Problem description: Leaving out the pictures, return each line of the entries from the first through the line with "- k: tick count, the", and only those lines.

Task inputs:
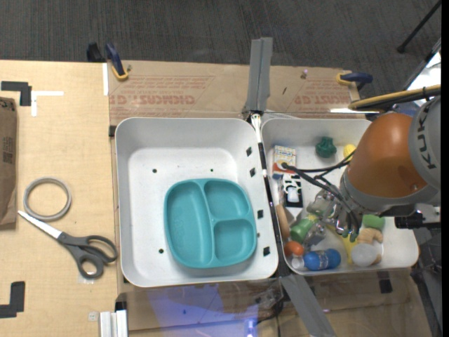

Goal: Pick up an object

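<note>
Reaching down into the right-hand shallow white plastic bin (410,257), the grey arm with its orange band (384,161) has its tool (335,220) low among the clutter near the bin's front half. From this slanted overhead view the wrist and cables mask the tip, so I cannot tell how the tool is set, nor whether anything sits in it.

The candidates all lie in that bin. Just beside the tool, toward the left wall, sits a small green rounded piece (304,228), with a red-orange ball-like bit (295,248) below it and a blue capsule-shaped toy (324,260) near the front rim. A pale rounded lump (365,255) and a lime-green block (372,222) lie on the tool's right. Well apart, at the back of the bin, rest a dark green crumpled item (325,147) and a small yellow piece (349,150). The left white bin (137,188) carries a teal three-compartment plastic tray (210,222); grey-handled scissors (76,246) and a roll of tape (48,198) lie on the wooden worktop (52,139).

This looks like the descent-and-grasp step, not yet a lift. The next move likely calls for closing on one item, probably the green piece nearest, without snagging its close neighbours, then rising straight up clear of the bin wall.
</note>
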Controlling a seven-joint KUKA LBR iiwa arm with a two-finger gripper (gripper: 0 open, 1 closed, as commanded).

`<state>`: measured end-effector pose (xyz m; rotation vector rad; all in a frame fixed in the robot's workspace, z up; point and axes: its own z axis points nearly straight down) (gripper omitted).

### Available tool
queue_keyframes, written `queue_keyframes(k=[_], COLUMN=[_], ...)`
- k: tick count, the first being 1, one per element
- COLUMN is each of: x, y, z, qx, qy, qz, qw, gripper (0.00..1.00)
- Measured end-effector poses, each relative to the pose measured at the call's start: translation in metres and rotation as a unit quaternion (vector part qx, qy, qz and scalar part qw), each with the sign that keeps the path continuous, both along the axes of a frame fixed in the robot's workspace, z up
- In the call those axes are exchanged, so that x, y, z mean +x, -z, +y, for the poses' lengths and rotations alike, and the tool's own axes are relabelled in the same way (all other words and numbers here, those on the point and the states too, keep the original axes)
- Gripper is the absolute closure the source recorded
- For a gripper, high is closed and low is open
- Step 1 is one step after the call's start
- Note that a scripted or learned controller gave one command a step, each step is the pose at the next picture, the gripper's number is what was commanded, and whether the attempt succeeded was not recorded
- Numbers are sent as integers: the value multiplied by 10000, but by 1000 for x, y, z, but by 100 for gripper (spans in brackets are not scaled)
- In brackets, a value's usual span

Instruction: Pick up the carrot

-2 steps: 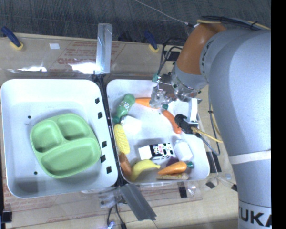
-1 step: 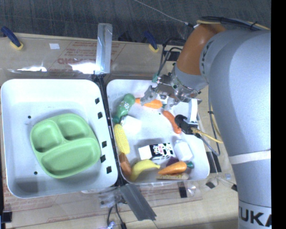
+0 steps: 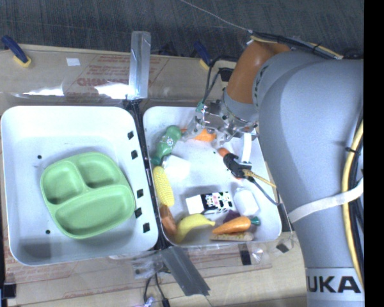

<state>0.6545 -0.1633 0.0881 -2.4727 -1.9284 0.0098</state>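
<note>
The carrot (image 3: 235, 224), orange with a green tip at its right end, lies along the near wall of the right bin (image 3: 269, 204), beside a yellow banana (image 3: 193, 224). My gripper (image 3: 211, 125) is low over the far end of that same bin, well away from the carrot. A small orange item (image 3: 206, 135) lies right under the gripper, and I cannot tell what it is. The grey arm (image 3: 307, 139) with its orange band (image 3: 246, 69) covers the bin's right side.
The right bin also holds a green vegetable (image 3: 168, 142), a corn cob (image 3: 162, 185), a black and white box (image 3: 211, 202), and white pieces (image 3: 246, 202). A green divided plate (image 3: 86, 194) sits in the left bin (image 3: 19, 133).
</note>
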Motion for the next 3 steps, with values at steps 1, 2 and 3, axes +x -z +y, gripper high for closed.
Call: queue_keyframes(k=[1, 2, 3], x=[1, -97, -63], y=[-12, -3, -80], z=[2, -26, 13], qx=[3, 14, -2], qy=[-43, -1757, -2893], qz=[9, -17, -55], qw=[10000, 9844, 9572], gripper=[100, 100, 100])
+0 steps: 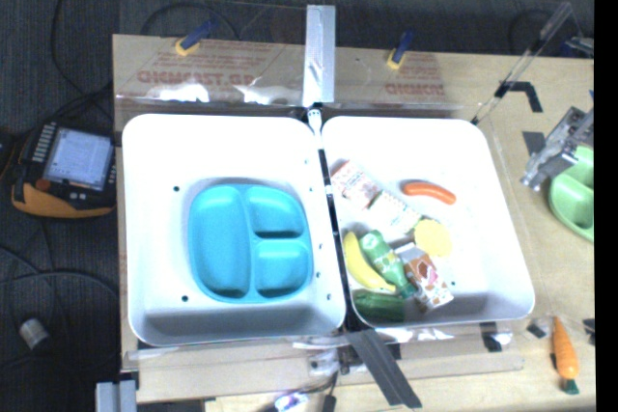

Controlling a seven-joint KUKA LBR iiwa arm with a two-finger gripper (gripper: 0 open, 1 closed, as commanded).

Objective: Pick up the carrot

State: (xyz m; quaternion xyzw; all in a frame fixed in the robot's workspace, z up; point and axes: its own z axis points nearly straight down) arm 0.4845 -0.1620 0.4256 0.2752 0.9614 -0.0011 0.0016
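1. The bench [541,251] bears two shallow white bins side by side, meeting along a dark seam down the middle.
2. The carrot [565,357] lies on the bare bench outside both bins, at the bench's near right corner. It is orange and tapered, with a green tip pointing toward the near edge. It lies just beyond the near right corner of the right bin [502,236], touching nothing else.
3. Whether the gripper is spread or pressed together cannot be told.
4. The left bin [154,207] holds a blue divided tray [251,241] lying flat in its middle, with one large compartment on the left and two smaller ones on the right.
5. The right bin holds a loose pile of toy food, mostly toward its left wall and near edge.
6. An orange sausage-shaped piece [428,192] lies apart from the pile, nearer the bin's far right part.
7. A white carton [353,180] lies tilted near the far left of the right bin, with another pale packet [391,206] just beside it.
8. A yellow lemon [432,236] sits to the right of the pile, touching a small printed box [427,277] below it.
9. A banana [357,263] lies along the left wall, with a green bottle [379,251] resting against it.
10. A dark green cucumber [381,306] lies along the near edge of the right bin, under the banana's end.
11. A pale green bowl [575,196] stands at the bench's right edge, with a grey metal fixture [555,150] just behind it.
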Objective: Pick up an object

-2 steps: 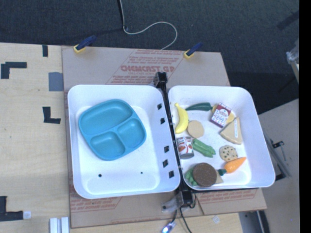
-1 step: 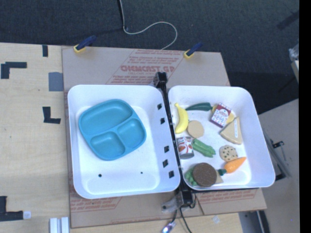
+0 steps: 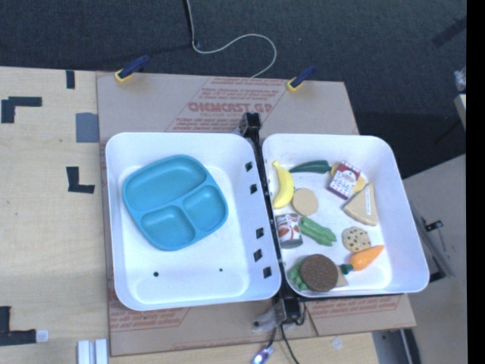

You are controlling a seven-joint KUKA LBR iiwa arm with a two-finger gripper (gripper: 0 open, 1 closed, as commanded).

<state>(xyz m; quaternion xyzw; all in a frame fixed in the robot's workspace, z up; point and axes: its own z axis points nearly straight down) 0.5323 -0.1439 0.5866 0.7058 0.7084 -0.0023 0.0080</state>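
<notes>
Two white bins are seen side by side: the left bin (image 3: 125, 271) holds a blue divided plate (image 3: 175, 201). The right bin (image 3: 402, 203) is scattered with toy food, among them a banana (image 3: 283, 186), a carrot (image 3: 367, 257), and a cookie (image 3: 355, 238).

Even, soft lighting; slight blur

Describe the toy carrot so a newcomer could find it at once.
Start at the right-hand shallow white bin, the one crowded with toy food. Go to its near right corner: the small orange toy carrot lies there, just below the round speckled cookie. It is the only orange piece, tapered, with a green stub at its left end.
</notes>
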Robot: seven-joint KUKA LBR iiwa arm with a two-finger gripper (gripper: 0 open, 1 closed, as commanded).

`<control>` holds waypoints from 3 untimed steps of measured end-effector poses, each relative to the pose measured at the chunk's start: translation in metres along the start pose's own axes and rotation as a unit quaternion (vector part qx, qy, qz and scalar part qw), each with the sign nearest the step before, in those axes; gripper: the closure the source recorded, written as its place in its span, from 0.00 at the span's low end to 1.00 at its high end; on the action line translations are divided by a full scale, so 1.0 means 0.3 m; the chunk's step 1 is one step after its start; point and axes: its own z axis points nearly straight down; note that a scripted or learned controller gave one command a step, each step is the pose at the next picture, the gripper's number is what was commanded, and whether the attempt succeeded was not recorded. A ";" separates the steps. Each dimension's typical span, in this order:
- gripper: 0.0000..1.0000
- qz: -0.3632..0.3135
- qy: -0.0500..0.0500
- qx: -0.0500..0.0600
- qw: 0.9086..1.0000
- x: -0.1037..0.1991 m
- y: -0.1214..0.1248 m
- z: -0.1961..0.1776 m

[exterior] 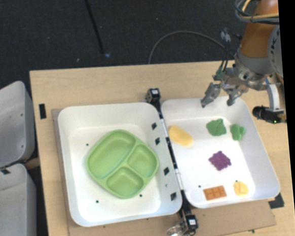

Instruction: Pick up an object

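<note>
The right bin (254,183) holds several small toys: a yellow oblong piece (180,136), two green leafy pieces (216,127) (237,131), a purple cluster (220,160), an orange waffle-like block (215,192) and a small yellow piece (240,187). My gripper (219,98) hangs over the bin's far edge, above and behind the green pieces. Its two fingers are spread apart with nothing between them.
The left bin (77,197) holds a green divided plate (122,163). A black cable (181,36) arcs across the bench behind the bins. A divider with black clips (166,154) runs between the bins. White shapes stand at the far left (6,131).
</note>
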 end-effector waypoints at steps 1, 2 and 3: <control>0.00 -0.001 -0.001 -0.006 1.000 0.002 0.007 -0.026; 0.00 -0.002 -0.001 -0.003 1.000 0.021 -0.005 0.181; 0.00 -0.003 -0.001 -0.003 1.000 0.016 0.025 0.375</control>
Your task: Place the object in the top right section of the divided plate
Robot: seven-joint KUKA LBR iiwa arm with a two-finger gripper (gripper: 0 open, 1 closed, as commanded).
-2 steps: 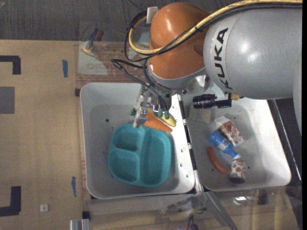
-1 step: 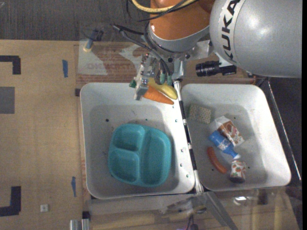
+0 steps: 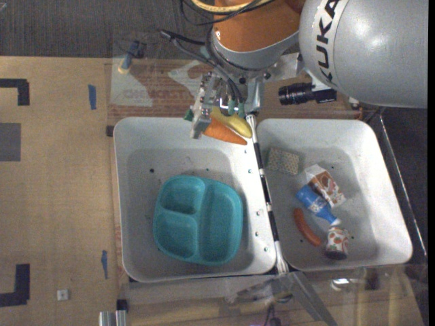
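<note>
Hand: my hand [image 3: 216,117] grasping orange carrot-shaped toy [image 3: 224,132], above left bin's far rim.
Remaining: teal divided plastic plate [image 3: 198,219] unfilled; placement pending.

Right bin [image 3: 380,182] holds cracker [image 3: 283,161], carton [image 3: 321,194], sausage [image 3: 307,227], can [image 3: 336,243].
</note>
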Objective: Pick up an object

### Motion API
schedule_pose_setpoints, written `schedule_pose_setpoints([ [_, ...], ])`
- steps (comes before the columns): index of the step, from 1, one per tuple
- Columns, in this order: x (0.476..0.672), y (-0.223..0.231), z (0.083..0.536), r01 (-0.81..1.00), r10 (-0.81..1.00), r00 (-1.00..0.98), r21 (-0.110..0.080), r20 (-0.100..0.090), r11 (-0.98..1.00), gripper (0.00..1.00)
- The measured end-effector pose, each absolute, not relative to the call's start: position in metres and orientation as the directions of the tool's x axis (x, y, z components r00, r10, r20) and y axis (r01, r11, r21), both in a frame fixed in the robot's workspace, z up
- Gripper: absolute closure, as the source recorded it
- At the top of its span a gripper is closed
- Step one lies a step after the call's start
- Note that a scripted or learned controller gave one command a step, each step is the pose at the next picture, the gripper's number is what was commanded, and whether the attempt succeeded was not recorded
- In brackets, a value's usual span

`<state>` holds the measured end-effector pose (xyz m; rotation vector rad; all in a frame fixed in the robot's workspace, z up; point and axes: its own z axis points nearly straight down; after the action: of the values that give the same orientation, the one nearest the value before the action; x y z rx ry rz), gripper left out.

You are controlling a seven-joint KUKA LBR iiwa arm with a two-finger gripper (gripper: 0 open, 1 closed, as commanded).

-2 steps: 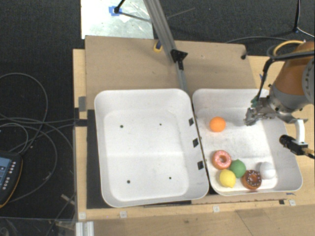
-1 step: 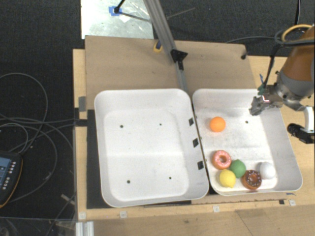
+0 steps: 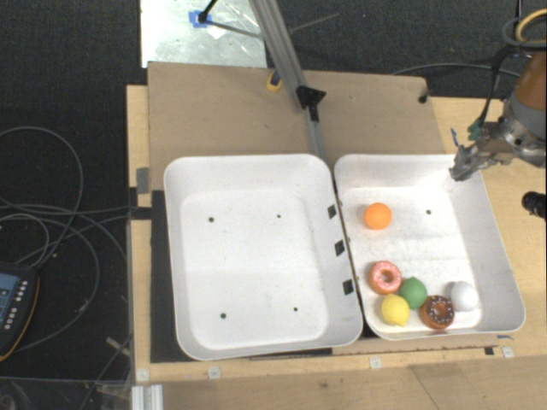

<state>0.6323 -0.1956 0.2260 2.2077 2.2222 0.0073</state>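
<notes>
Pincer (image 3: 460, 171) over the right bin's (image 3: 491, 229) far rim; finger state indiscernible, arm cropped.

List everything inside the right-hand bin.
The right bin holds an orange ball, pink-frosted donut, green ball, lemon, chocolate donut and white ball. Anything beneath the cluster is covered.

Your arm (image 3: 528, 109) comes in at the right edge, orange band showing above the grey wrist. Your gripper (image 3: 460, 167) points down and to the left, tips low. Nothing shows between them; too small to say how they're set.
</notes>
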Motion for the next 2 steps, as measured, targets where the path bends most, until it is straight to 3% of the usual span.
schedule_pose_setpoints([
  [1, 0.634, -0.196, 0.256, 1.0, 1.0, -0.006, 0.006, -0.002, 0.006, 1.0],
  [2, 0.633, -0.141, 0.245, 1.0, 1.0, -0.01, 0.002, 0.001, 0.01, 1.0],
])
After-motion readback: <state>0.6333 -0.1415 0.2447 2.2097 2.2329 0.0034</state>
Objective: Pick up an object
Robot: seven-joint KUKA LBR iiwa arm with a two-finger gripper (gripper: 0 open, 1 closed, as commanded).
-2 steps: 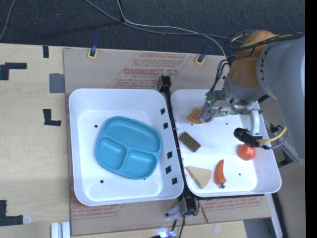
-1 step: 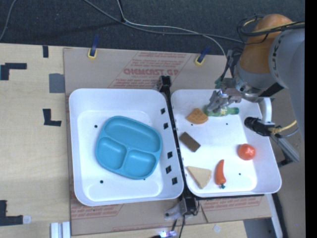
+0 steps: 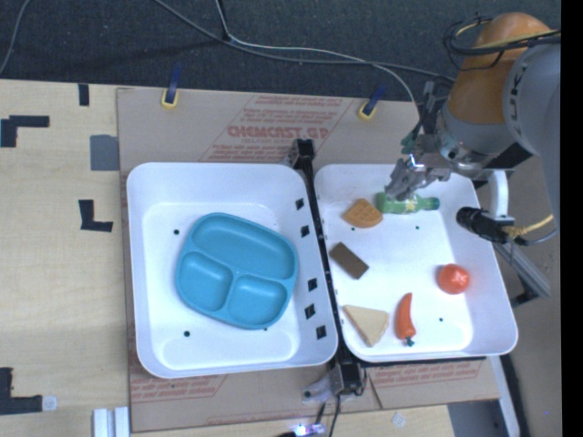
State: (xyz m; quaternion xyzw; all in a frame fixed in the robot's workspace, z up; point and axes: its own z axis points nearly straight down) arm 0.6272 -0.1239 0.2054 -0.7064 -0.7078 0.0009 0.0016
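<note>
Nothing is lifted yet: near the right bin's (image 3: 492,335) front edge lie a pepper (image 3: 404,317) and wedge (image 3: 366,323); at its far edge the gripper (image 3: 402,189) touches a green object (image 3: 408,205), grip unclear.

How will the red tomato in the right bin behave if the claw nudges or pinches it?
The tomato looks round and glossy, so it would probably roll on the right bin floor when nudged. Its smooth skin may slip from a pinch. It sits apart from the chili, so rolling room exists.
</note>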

Your solution:
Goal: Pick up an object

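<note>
Reaching down into the right-hand shallow white plastic bin (410,257), the grey arm with its orange band (384,161) has its tool (335,220) low among the clutter near the bin's front half. From this slanted overhead view the wrist and cables mask the tip, so I cannot tell how the tool is set, nor whether anything sits in it.

The candidates all lie in that bin. Just beside the tool, toward the left wall, sits a small green rounded piece (304,228), with a red-orange ball-like bit (295,248) below it and a blue capsule-shaped toy (324,260) near the front rim. A pale rounded lump (365,255) and a lime-green block (372,222) lie on the tool's right. Well apart, at the back of the bin, rest a dark green crumpled item (325,147) and a small yellow piece (349,150). The left white bin (137,188) carries a teal three-compartment plastic tray (210,222); grey-handled scissors (76,246) and a roll of tape (48,198) lie on the wooden worktop (52,139).

This looks like the descent-and-grasp step, not yet a lift. The next move likely calls for closing on one item, probably the green piece nearest, without snagging its close neighbours, then rising straight up clear of the bin wall.
</note>
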Controlling a seven-joint KUKA LBR iiwa arm with a two-finger gripper (gripper: 0 open, 1 closed, as commanded).

`<state>`: measured end-effector pose (xyz m; rotation vector rad; all in a frame fixed in the robot's workspace, z up; point and axes: its own z axis points nearly straight down) (gripper omitted).

### Available tool
queue_keyframes, written `queue_keyframes(k=[_], COLUMN=[_], ...)`
- k: tick count, the first being 1, one per element

The output for this exercise is now complete.